Problem to solve ->
Restate word for word the span of lines that opens with the line containing "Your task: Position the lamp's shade" and closes with the last line of the material. Include both ends and nothing more.

Supplied data ->
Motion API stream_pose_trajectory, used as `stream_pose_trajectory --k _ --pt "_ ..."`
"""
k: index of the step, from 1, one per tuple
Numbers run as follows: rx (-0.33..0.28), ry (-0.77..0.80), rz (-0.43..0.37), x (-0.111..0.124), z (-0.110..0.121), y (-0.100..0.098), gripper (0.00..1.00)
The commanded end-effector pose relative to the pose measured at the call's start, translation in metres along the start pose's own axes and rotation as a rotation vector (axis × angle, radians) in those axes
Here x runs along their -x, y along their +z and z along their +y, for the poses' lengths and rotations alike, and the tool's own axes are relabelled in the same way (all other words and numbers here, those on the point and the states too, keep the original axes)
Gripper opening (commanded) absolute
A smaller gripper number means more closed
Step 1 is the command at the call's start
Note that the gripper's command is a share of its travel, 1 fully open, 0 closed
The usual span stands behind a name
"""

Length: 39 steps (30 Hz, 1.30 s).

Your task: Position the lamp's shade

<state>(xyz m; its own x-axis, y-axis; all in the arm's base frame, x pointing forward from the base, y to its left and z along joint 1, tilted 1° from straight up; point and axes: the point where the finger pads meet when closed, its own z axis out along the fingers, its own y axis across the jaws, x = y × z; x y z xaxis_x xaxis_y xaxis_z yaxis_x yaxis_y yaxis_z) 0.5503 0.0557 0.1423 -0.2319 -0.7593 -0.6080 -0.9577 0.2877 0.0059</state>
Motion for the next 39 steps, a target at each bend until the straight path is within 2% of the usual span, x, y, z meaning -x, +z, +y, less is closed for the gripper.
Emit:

Finished exercise ->
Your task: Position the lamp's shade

<state>(xyz m; its own x-axis, y-axis; all in the arm's base frame, x pointing forward from the base, y to its left and z along joint 1, tilted 1° from straight up; point and axes: the point where the finger pads meet when closed, its own z axis out along the fingers, its own y axis across the jaws, x = y × z; x y z xaxis_x xaxis_y xaxis_z yaxis_x yaxis_y yaxis_z) 0.5503 0.0557 0.1423 -0.2319 -0.7593 -0.6080 -0.9577 0.2877 0.0059</state>
Motion for the next 39 steps, a target at each bend until the straight path is within 2% of the usual span, x, y, z meaning -x, +z, +y, less is closed for the gripper.
Emit:

The exercise closes with this answer.